• HOW TO COMPLETE THIS TASK
Output the entire listing that follows verbatim.

• INPUT DATA
# # #

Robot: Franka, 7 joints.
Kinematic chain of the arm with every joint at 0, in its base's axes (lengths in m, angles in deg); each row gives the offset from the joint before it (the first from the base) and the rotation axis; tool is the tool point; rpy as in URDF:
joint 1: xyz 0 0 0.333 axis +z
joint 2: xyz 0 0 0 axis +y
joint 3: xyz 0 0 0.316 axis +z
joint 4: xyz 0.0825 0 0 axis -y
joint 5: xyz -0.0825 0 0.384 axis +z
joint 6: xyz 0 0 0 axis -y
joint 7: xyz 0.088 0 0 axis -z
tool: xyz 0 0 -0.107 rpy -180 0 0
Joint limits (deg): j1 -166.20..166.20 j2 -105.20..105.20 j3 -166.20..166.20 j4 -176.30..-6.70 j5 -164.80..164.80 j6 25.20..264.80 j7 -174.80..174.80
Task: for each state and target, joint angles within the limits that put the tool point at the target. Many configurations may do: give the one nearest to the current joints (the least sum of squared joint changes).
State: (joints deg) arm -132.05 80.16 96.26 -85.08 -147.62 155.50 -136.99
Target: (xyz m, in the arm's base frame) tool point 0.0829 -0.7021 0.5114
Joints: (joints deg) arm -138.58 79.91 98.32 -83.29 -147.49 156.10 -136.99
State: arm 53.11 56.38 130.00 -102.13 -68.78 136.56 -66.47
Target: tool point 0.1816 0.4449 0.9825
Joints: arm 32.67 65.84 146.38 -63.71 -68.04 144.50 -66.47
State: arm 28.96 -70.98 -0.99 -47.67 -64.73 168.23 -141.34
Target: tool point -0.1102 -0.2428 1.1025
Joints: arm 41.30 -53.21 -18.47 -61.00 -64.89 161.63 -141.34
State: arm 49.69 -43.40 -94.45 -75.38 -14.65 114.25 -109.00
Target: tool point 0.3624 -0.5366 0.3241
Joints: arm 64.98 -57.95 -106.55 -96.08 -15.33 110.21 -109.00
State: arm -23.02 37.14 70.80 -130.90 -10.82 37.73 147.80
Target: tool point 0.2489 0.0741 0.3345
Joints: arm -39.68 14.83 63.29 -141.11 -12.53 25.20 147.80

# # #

• ANSWER TO THIS PROBLEM
Robot: Franka, 7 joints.
Kinematic chain of the arm with every joint at 0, in its base's axes (lengths in m, angles in deg); each row gives the offset from the joint before it (the first from the base) and the rotation axis; tool is the tool point; rpy as in URDF:
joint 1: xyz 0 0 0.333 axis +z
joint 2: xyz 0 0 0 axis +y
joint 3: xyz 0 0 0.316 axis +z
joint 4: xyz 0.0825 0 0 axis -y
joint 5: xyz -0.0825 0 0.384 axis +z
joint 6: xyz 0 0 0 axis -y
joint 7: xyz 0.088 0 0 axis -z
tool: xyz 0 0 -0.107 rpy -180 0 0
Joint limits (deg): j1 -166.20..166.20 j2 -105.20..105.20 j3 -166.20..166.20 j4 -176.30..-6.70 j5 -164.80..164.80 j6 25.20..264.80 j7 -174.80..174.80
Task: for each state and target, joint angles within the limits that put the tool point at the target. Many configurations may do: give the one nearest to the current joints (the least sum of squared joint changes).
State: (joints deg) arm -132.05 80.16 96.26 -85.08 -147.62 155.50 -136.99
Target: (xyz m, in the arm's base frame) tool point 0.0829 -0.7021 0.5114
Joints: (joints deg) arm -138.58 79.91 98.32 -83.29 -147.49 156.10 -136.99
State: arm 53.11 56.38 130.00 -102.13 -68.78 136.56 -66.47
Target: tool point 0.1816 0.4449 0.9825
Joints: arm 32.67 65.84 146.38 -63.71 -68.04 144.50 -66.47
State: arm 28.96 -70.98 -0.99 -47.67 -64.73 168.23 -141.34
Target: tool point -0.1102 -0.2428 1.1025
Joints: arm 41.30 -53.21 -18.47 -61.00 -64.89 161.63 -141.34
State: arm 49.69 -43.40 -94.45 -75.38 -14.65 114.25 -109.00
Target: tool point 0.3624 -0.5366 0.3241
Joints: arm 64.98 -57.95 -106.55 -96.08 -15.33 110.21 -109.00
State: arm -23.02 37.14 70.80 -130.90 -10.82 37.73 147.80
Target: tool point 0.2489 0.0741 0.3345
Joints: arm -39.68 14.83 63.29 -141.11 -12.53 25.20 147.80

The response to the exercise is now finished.